Los analistas apuntan hacia el auge que en este tiempo han logrado los vehículos de financiación privada con novedosas y cada vez más difundidas fórmulas como el crowdfunding. Mientras que el capital riesgo estadounidense es desde hace años uno de los más especializados y segmentados del mundo, debido fundamentalmente a las recurrentes y específicas necesidades de fondos que presentan las startups tecnológicas de Silicon Valley, la regulación aplicable a las cotizadas en Bolsa no ha hecho más que engordar y reforzarse.

Mientras que la normativa aplicable a las nuevas herramientas de financiación que logran con creciente facilidad montantes más abultados y de inversores más selectos, los requerimientos que se fijan para el estreno y posterior continuidad en Bolsa son cada vez más estrictos.

La globalización y el activismo de los inversores

Ante este escenario, no es de extrañar que las posibles debutantes en Bolsa recurran a estas fórmulas más novedosas a la hora de captar nueva financiación y evitar así el arduo trabajo burocrático y marcaje de los supervisores a los mercados oficiales de valores. Es más, el número de las ya cotizadas que echan mano de estas estrategias para satisfacer sus necesidades de nuevos capitales no cesa de crecer.

Los analistas señalan también directamente hacia el punto de la globalización. En un mundo en el que los grandes mercados bursátiles están cada vez más conectados, la inversión es más accesible para un mayor número de individuos y varias regiones comienzan a despuntar en poderío económico, el protagonismo de la Bolsa de Nueva York se diluye.

Ya no solo con respecto a otras plazas estadounidenses, sino frente a parqués tan distantes como Londres, Hong Kong y el pujante Shénzhen, en la China continental. En este sentido, algunas gigantes globales han escogido estas plazas en lugar de la meca global de las finanzas para llevar a cabo sus puestas de largo que, en cualquier caso, han sido menos numerosas en los ejercicios más recientes a consecuencia del rebrote de tensiones geopolíticas a lo largo y ancho del mapamundi que han aconsejado la postergación de las operaciones en curso.

En el año en curso, el estreno de Snap, la compañía responsable de la aplicación Snapcht, ha paliado la sequía de ejercicios anteriores, sin embargo el ritmo de llegada de nuevos inquilinos a la Bolsa de Nueva York sigue frenando mientras que la recuperación económica se traduce en unos más elevados márgenes de beneficio y la disponibilidad de mayor liquidez, récord en muchos casos, para afrontar absorciones e integraciones que terminan por mermar el ya reducido número de cotizadas.

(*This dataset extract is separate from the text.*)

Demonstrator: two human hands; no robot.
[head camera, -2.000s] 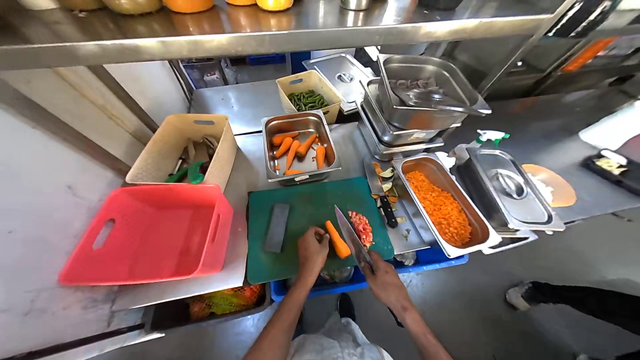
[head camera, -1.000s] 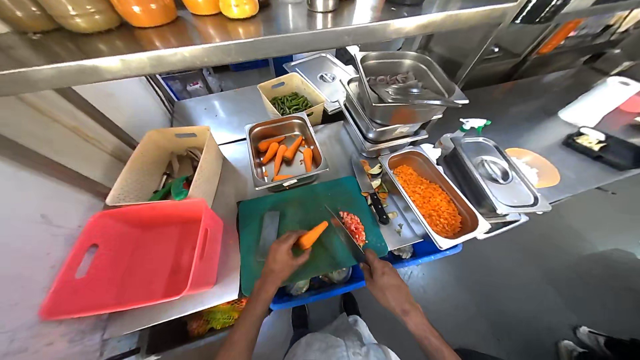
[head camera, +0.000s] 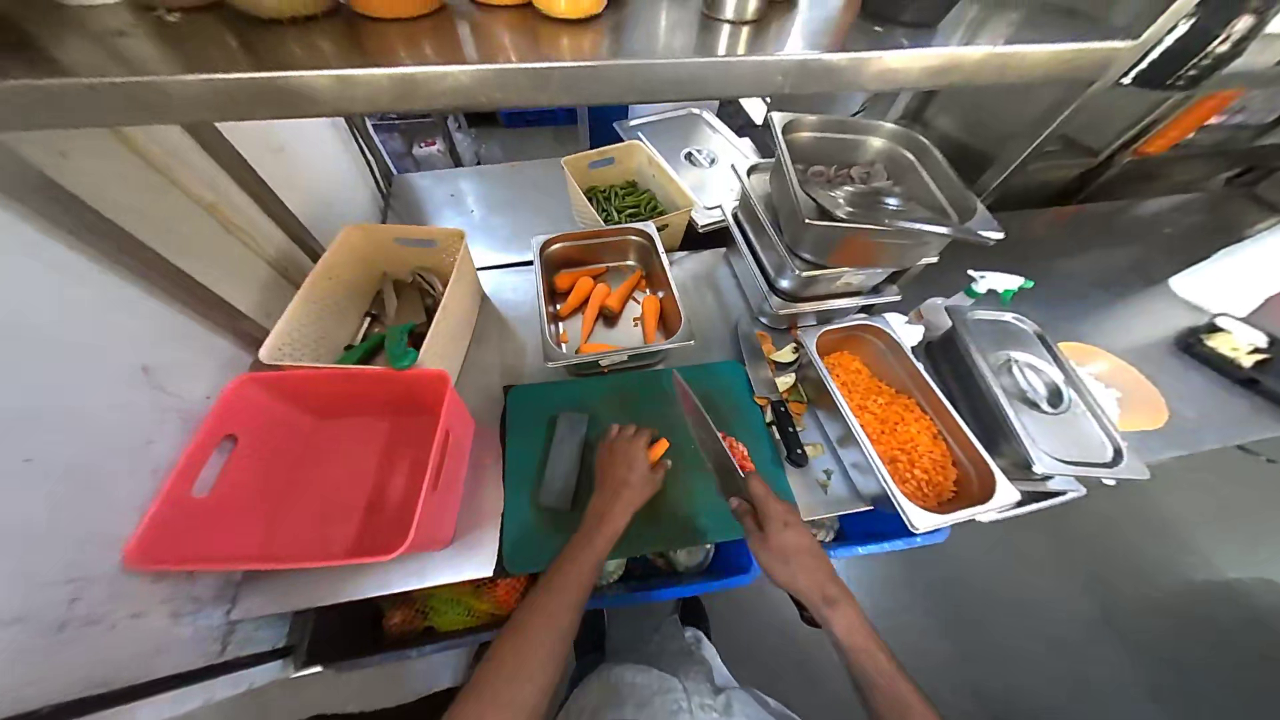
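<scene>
My left hand (head camera: 628, 468) is closed around a carrot (head camera: 657, 450), whose orange end shows beside the fingers, over the green cutting board (head camera: 690, 520). In my right hand (head camera: 778, 530) is the handle of a large kitchen knife (head camera: 708, 430), its blade pointing up and away across the board. Small red diced pieces (head camera: 738, 453) lie just right of the blade, partly hidden by it. A grey sharpening stone (head camera: 565, 461) rests on the board, left of my left hand. Beyond the board, several peeled carrots (head camera: 594, 308) lie in a steel pan (head camera: 552, 340).
A red plastic basket (head camera: 300, 470) and a beige basket (head camera: 365, 250) stand left. Green chillies (head camera: 625, 202) fill another basket behind. To the right are a black-handled knife (head camera: 788, 433) among peelings, a pan of diced carrot (head camera: 895, 430), stacked steel pans (head camera: 860, 240) and a lidded container (head camera: 1040, 390). A steel shelf (head camera: 600, 85) crosses above.
The carrot was lying slanted near the knife with much of it showing; now my left hand has moved left and covers most of it. The knife stays in my right hand.
</scene>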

Con este escenario, no sorprende tanto el hecho de que según los datos recopilados por Wilshire, el año 2016 fuera el más débil en cuanto a estrenos en Wall Street desde el estallido de la más reciente crisis económica en 2009. Desde el propio parqué neoyorquino, su presidente Thomas Farley, señala otros obstáculos que en los últimos tiempos frenan a las compañías a la hora de estrenarse en Bolsa. Especialmente, apunta hacia dos íntimamente unidos: más inversores de perfil activista frente a los consejos de administración y un cada vez más extendido enfoque del mercado hacia el corto plazo que potencia el crecimiento de la especulación.